Dzisiaj mam nadzieję już ostatnie nadszarpywanie zaufania przy wyciąganiu szwów, potem będę starała się je odbudować.

Ninek - Śro Wrz 18, 2013 07:03

sachma napisał/a:
Pacyfka napisał/a:
Mnie weterynarz kazała mocno chwycić psa podczas chipowania co już było straszna dla Browniaka,


u nas wet obmacywał psa, wymiział, dotykał dość długo, później dał mi smaczka (psy zawsze coś od niego dostają na koniec wizyty - śmieje się że to jak nalepka "odważny pacjent" u dzieci - trzeba zostawić po sobie dobre wrażenie :P ) ja ten smaczek podtykałam pod pysk, a wet w tym czasie szybkim ruchem przytrzymywał psa i wszczepiał chipa - tak samo robi przy zastrzykach - maca psa, maca i nie wiadomo kiedy robi zastrzyk - często ja nie zdążę się zorientować, nie mówiąc o psie..

Nie każdego psa się tak da.
Ja Foxa muszę trzymać bo by wszystkim obecnym powybijał zęby swoim kagańcem, jakby się szarpnął (już 2 razy dostałam w nos i raz w szczękę, wszystkie zęby mi o siebie zadzwoniły...).
Aczkolwiek Bartek też robi zastrzyki z zaskoczenia. Już po prostu wiemy jak się zachowywać - ja cały czas trzymam psa, lekko ale pewnie a wet po badaniu robi przerwę na nabranie leków i dopiero wtedy podchodzi do psa, czochra go po plecach i 'z biegu' robi zastrzyk. Wychodzi mu to genialnie.
Gorzej z wetką, dlatego do niej już nie chodzimy. U niej wygląda to tak jak Pacyfka opisała więc pies bardziej się stresuje samym trzymaniem niż zastrzykiem.

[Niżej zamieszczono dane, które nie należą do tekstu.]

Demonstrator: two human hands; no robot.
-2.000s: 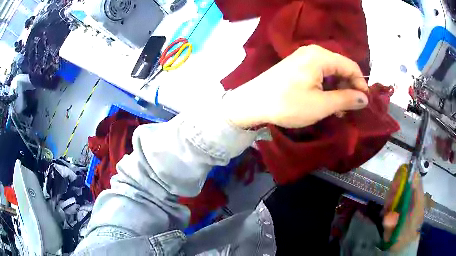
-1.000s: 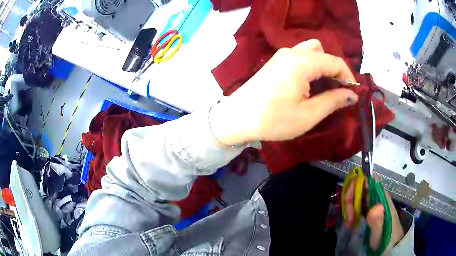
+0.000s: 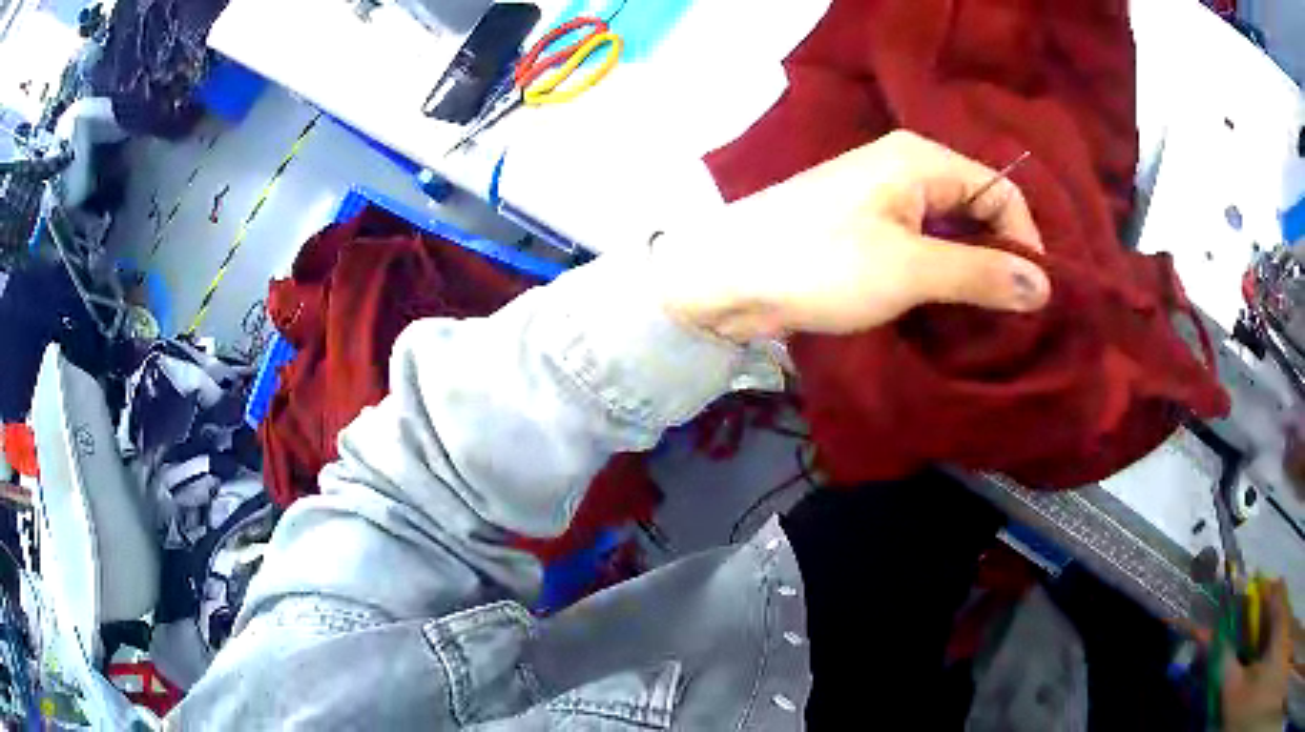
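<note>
My left hand (image 3: 873, 243) is over the dark-red garment (image 3: 1002, 386) near the middle, thumb and index fingertip closed at the cloth. A thin pointed thing (image 3: 998, 179) sticks up from these fingers; whether it is a needle or a blade tip I cannot tell. The garment lies over the table and hangs over its front edge. My right hand (image 3: 1259, 675) is small and blurred at the lower right. It grips the green-and-yellow-handled scissors (image 3: 1255, 615), blades pointing up, right of and apart from the garment.
Red-and-yellow-handled scissors (image 3: 570, 63) and a black phone (image 3: 484, 60) lie on the white table at upper left. A blue bin (image 3: 444, 233) heaped with red pieces (image 3: 358, 308) is below. Metal machine parts (image 3: 1277, 300) are at the right edge. A measuring strip (image 3: 1102, 529) runs along the table edge.
The green-and-yellow scissors were raised to the cloth by my left fingertips a second ago and are now away at lower right. The thin thing at my left fingers shows more. The view has shifted.
</note>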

sachma - Śro Wrz 18, 2013 08:27

Ninek napisał/a:
Nie każdego psa się tak da.


wyobrażam sobie. Lenny od szczyla trafiał szczęśliwie na wetów - tylko u jednego kazali mi go trzymać i wet też złapał go z całej siły za kark, żeby przytrzymać - więcej tam nie poszliśmy.. teraz dr Robert jak wychodzi po coś do składziku to w poczekalni najpierw wymizia wszystkie psy czekające :P na oknie stoi pudło ze smakołykami, każdy pies na wyjściu dostaje smaczka - moi chłopcy (i tylko nie moi) lgną do niego jak głupie - oba moje psy piszczą przed drzwiami, żeby wejść jak najszybciej do dr Roberta! pchają się w drzwiach!
Nawet jak Odie próbował odgryźć mu rękę przy ściąganiu szwów, był stanowczy ale nie agresywny, po wszystkim dał psu chwilę na wyciszenie i go wytulił, wymiział, kartę wypisywał już z uhahanym Odiem na kolanach...

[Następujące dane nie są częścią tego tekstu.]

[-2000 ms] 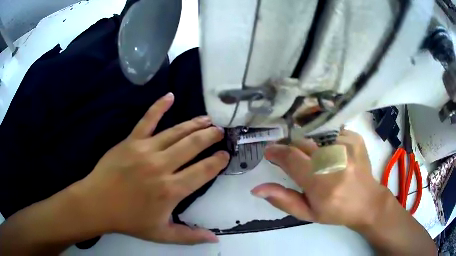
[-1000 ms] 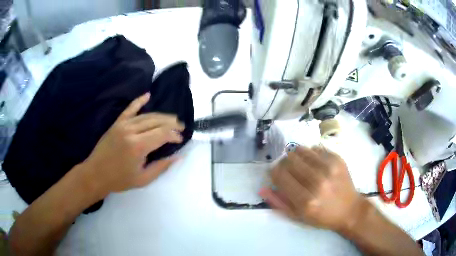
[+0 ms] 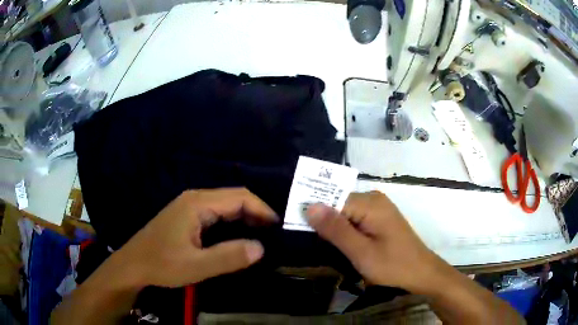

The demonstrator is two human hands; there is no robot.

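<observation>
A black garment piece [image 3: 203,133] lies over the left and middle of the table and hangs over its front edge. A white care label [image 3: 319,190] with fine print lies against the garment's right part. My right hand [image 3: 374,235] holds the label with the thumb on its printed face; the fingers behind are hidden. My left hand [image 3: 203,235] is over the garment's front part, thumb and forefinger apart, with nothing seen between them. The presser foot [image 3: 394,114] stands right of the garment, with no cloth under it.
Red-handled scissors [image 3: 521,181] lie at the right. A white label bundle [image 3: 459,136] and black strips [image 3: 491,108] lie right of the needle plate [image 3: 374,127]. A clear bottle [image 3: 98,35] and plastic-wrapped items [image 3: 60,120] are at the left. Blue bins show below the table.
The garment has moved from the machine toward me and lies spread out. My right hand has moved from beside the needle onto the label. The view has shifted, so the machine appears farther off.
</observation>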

LalaAla - Śro Wrz 18, 2013 12:26

Eeeech.. Rozmawiałam z Tomkiem o czipowaniu i powiedział, że jeżeli mamy brać Walusia to MUSIMY go zaczipować. Dzwoniłam do Darka i uspokoił mnie, że nie ma co podawać głupiego jasia przed tym bo on czipuje tak szybko, że pies się nie zdąży zorientować. Mam nadzieję..
P.S. Przyszła wyprawka dla Walusia z Zooplusa :serducho: Podekscytowana :DD

yoshi - Śro Wrz 18, 2013 14:26

W zeszły piątek, czyli 13 ;) Wróciliśmy z naszego 4o dniowego pobytu nad morzem :)
Byliśmy z moim Toudim i Zorka, oraz z Eru i jej Beksą :)

Psiaki były pierwszy raz nad morzem ;) Więc szaleństwa i radości była masa! ;) Zorka nawet pływała w morzu!

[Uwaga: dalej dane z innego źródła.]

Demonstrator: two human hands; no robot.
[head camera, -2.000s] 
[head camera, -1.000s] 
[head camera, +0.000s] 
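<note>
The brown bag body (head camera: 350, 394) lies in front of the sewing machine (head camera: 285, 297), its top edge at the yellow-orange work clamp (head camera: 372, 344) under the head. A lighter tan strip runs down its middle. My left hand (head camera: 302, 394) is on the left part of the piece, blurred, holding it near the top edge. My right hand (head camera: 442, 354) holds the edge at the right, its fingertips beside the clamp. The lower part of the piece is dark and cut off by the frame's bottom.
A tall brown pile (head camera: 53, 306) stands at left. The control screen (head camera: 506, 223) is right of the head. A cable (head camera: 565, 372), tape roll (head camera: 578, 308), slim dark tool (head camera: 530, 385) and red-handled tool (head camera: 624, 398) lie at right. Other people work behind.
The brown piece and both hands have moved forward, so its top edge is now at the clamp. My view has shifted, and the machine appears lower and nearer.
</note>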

ramydada - Śro Wrz 18, 2013 15:17

LalaAla napisał/a:
Eeeech.. Rozmawiałam z Tomkiem o czipowaniu i powiedział, że jeżeli mamy brać Walusia to MUSIMY go zaczipować. Dzwoniłam do Darka i uspokoił mnie, że nie ma co podawać głupiego jasia przed tym bo on czipuje tak szybko, że pies się nie zdąży zorientować. Mam nadzieję..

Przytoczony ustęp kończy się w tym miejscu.